Closed shark803 closed 4 years ago
Hi, Thanks for bringing up this point. I have tried finetuning ALBERT pretrained MTB on the SemEval task, and compared it against training ALBERT directly on SemEval. Indeed, it looks like the F1 score is worse if one uses pretrained MTB for ALBERT, so I guess ALBERT's architecture may not be suitable for MTB. I have updated the repo with the results for reference.
Thank you for your kindly response. We find that Bert_uncase pretrained model performances better on SemEval. We just pretrain the mtb 2 epoches, and can get the f1 0.764. We try to pretrain more epoches on another server. But the code seems only support one gpu during the protrain, how can I fix the code to support more gpus?

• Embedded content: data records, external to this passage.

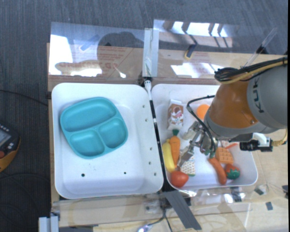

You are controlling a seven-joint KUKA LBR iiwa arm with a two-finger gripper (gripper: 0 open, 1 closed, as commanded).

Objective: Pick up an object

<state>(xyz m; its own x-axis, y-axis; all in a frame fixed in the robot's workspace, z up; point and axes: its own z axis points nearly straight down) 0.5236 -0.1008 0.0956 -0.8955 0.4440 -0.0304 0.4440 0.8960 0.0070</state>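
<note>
Toy food sits crowded in the right bin (251, 177): yellow banana (168, 157) along the left wall, orange carrot (175, 145) just beside it, red tomato (179, 179) at the near left corner, white wedge (188, 167) touching the tomato's far side. Small carton (175, 115) lies at the far left of that bin, with an orange piece (201, 111) near it, partly under the arm. Waffle square (224, 155), a second long orange piece (217, 170) and a red-green item (232, 172) lie toward the near right.

Gripper (192, 148) hangs low over the middle of this pile, just right of the carrot and above the white wedge. Jaws look slightly apart; nothing visibly clamped between them.

Left bin (63, 178) holds one teal divided tray (93, 126), three compartments, set at a tilt toward the far left. Both bins rest side by side on the worktop (273, 197), walls touching.
</note>
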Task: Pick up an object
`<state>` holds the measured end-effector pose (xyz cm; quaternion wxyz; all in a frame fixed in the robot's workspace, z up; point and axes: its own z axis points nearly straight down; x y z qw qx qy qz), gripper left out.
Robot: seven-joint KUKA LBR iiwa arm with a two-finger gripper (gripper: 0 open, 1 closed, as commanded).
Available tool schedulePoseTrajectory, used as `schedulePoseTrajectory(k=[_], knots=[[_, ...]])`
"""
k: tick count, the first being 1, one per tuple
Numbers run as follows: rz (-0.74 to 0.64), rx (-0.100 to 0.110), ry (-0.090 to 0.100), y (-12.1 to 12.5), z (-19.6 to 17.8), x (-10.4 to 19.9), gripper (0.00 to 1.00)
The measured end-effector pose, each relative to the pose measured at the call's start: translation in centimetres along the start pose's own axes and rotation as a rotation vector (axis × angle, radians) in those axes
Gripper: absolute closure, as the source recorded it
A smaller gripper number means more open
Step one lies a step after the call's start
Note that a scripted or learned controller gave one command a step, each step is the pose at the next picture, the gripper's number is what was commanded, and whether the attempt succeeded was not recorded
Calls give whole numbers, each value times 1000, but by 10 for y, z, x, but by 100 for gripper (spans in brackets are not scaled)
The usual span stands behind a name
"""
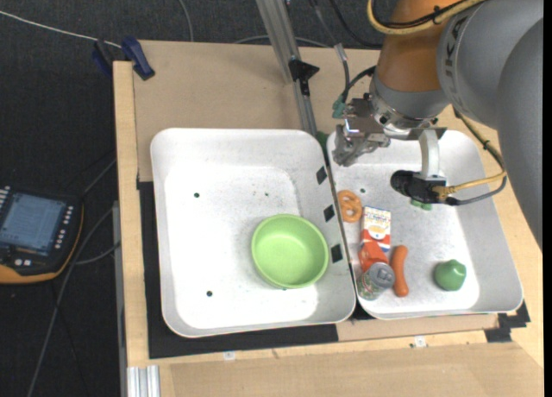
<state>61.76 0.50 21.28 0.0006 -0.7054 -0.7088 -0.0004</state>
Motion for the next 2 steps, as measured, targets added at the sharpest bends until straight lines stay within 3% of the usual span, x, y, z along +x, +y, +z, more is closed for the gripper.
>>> schedulePoseTrajectory(k=[2], knots=[[0,-2,0,5,-22,92,100]])
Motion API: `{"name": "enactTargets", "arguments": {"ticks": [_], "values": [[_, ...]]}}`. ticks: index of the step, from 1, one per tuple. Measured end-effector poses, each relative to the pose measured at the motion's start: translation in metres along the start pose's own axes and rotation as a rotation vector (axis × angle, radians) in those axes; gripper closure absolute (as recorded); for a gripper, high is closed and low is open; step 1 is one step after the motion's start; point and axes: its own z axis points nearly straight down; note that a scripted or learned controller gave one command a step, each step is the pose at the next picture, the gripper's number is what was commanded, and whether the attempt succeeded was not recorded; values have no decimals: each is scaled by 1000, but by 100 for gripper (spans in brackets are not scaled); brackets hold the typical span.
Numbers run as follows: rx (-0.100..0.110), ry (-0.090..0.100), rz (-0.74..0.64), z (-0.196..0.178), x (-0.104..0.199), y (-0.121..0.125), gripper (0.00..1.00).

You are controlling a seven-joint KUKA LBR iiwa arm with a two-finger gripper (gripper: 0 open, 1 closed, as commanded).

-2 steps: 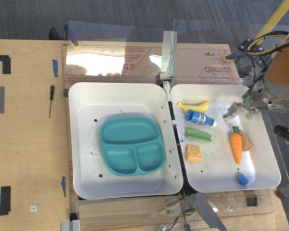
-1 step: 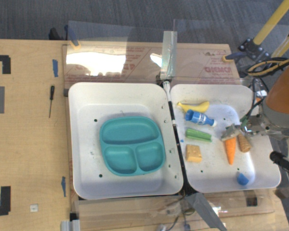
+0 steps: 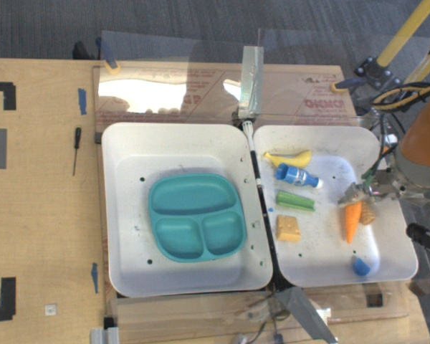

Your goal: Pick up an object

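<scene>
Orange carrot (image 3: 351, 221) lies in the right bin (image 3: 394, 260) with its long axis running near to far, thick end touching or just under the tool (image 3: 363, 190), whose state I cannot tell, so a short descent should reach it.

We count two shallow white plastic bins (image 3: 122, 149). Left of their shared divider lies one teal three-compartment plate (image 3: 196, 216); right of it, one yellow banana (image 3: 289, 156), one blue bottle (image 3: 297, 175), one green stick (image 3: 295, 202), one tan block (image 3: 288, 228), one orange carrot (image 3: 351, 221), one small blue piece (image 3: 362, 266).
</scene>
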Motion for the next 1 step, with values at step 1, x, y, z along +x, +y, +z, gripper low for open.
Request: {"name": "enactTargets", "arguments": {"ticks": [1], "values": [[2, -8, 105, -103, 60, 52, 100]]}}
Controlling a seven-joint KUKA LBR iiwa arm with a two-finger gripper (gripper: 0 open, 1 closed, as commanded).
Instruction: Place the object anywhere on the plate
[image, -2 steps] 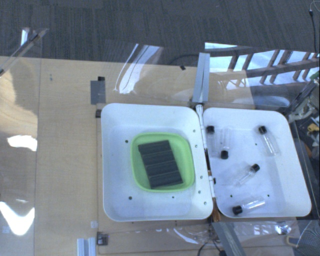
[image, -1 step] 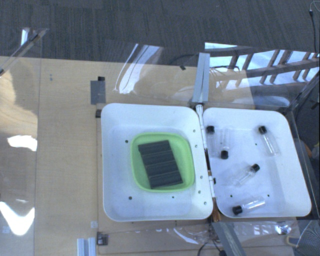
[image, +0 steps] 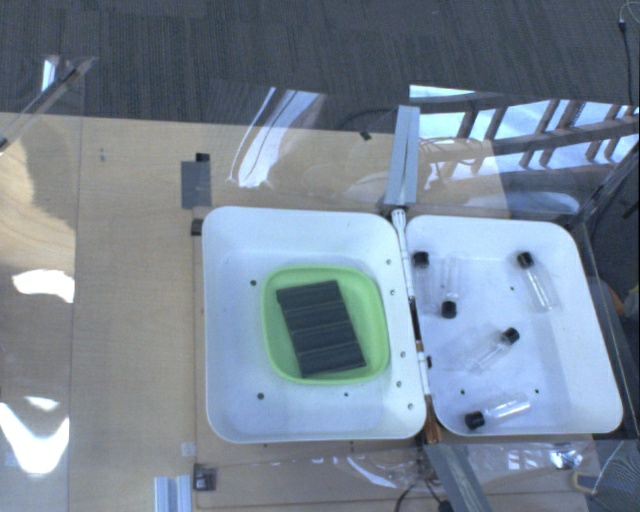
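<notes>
Green plate (image: 274, 310) sat in left bin (image: 232, 300), dark ribbed slab (image: 320, 328) lying on its middle; clear black-capped vials (image: 496, 350) lay scattered in right bin (image: 580, 350), well apart; claw's state I could not tell; best to pinch one vial across its body, then lower gently onto the plate.

Glossy green plate (image: 372, 312) – matt, ribbed dark block (image: 319, 328); clear glass vials (image: 536, 281).
</notes>
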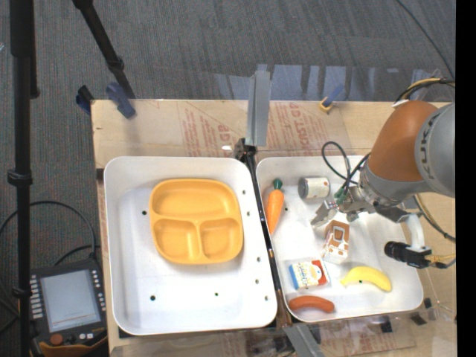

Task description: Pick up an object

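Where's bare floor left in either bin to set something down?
Left bin: a wide bare strip in front of the yellow tray, plus a narrower one along its left side. Right bin: crowded; carrot, can, small carton, box, banana, sausage, with the gripper working mid-bin.

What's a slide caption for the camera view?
KUKA arm's gripper over the right bin above a small carton, near carrot, banana and sausage; yellow tray in left bin.

A robotics lab: grey carpet, a plywood bench (186, 129), tripod legs (97, 28), loose cables, and a teach pendant (68, 303) on the floor.
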You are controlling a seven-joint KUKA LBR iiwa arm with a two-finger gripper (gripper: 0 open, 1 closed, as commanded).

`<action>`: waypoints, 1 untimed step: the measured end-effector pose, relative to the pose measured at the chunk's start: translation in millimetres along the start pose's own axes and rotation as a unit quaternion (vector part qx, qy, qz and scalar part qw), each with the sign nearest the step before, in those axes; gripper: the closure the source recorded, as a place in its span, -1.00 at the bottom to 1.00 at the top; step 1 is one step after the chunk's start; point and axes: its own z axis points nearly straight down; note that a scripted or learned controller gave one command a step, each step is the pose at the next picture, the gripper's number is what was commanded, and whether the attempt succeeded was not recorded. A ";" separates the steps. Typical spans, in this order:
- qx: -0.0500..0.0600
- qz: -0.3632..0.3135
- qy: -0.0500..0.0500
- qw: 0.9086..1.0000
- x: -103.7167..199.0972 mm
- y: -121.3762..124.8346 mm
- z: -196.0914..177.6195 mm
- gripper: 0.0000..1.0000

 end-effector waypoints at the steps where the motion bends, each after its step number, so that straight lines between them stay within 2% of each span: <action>1: -0.002 -0.020 -0.002 1.000 -6.5 19.3 -166.7 -1.00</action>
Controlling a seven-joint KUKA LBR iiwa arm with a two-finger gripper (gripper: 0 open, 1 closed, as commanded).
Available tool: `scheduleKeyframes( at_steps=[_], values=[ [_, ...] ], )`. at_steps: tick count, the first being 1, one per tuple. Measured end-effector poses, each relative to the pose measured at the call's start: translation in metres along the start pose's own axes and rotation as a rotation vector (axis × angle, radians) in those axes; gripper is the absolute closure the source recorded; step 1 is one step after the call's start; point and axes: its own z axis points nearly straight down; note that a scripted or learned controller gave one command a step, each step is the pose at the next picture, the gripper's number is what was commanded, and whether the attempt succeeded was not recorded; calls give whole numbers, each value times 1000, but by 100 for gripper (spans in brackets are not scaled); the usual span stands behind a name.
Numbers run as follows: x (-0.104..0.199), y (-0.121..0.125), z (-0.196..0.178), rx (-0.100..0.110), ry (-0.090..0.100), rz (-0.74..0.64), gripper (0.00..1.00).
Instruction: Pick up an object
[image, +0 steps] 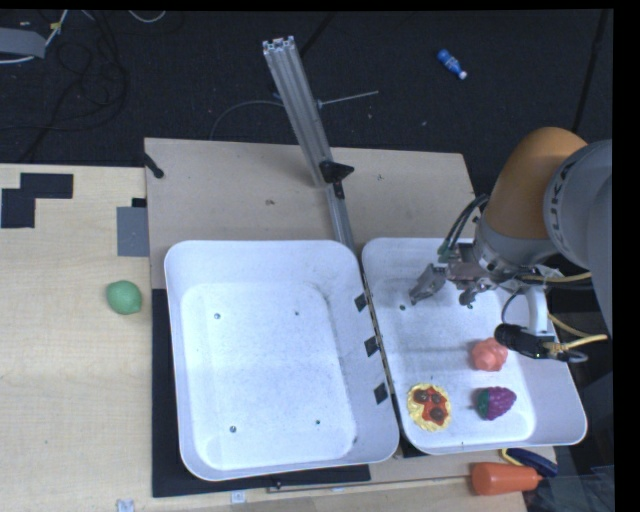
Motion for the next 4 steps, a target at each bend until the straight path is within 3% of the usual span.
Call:
scheduleKeyframes(
  at_steps=[1, 2, 3, 4],
  values=[
    [-1, 1, -12, -3, -1, 2, 100],
    [3, 1, -74, -9, -1, 0, 100],
    [2, 1, -88, -5, -1, 1, 100],
    [61, -12, -85, -3, 1, -4, 100]
  ],
)
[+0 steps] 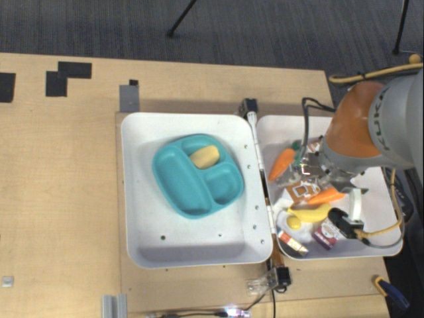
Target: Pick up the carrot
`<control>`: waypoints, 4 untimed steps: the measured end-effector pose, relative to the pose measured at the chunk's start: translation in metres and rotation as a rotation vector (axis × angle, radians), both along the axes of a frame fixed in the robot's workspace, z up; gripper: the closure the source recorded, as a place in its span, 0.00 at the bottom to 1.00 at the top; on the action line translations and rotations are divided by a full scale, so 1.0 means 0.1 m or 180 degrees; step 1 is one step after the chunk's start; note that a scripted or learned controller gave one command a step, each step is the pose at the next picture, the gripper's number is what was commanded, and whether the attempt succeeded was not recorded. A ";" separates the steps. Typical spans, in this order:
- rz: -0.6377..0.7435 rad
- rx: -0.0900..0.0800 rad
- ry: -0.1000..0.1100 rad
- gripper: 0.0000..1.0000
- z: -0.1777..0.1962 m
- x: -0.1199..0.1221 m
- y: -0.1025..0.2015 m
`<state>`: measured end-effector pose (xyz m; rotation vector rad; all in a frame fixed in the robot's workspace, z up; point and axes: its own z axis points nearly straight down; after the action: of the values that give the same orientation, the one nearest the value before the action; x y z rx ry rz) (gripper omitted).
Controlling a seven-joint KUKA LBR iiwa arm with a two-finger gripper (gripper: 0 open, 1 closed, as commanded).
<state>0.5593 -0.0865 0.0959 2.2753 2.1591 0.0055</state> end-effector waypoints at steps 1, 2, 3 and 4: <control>-0.0497 0.0004 0.0005 0.00 -0.10 0.57 -0.16; -0.1234 -0.0023 0.0286 0.00 -0.12 0.96 -0.18; -0.0019 0.0002 0.0010 0.00 -0.10 0.40 -0.26; -0.0688 0.0010 0.0177 0.00 -0.12 0.92 -0.31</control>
<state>0.6511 -0.1172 0.0835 2.5263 1.9252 -0.0556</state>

Generally, as presented in the paper, MTB has diminishing returns as the amount of fine-tuning dataset increases. So, practically, you might not need so many epochs (or even MTB) if you are fine-tuning on alot of data
I do not have multiple gpus so I can't support this, but it should be just adding a few lines with torch multiprocessing which you can lookup.
Hi, please reclone to get the revised MTB model as the previous implementation was not correct #9
We use your albert pretrained checkpoint files, and the finetune. The f1 0.5978749489170413. Why the value is so low. We only use the default value of the args.